* Your objective: Across the listing below, count the lines that mention the string "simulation". Reply with the figure only.

* Data listing:
%%

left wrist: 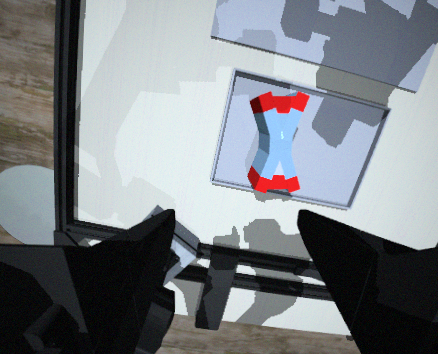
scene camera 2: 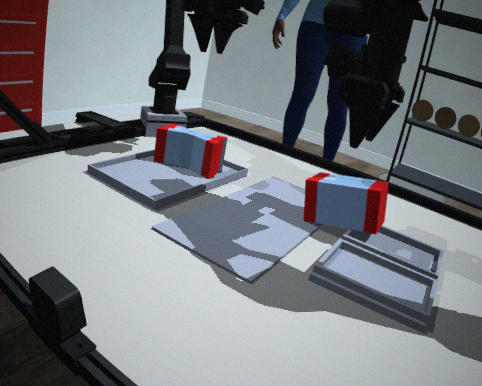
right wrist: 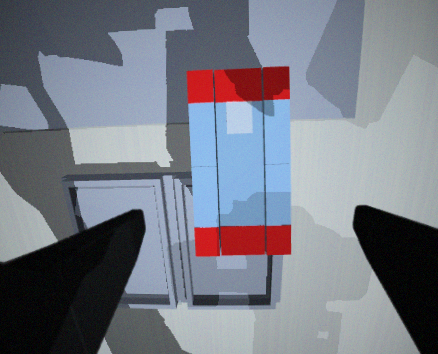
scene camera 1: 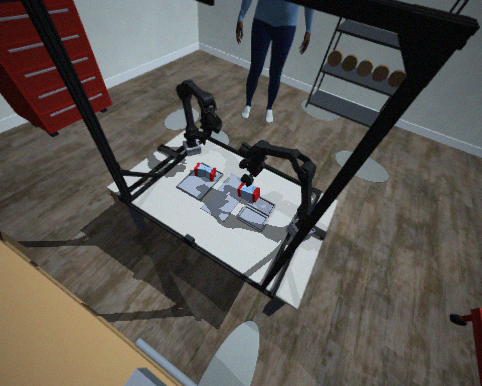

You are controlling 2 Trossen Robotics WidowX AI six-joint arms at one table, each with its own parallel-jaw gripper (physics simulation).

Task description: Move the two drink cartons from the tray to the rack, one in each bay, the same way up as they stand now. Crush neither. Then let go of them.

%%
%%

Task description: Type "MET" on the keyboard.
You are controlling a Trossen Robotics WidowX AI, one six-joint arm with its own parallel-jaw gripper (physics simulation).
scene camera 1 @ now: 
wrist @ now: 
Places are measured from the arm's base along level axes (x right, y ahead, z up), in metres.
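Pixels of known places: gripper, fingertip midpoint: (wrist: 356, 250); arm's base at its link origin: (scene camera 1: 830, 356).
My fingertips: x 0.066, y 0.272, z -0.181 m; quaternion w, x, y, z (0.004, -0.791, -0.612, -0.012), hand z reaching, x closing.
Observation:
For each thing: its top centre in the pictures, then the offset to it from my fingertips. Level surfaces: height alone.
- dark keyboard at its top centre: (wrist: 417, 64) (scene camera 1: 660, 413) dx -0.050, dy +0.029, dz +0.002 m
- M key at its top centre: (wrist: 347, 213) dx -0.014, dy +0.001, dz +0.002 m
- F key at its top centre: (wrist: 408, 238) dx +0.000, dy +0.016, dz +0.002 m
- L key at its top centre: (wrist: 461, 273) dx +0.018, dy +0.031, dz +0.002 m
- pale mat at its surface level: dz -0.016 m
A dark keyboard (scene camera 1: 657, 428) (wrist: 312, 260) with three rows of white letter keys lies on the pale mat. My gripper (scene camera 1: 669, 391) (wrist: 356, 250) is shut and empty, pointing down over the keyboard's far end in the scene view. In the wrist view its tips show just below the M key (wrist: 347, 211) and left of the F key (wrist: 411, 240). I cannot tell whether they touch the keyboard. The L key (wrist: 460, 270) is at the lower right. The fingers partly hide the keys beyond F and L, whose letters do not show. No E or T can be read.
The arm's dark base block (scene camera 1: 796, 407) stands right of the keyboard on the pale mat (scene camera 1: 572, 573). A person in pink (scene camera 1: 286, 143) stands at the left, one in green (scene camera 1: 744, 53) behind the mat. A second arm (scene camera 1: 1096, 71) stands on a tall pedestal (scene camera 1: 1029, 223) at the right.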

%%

* Answer area: 2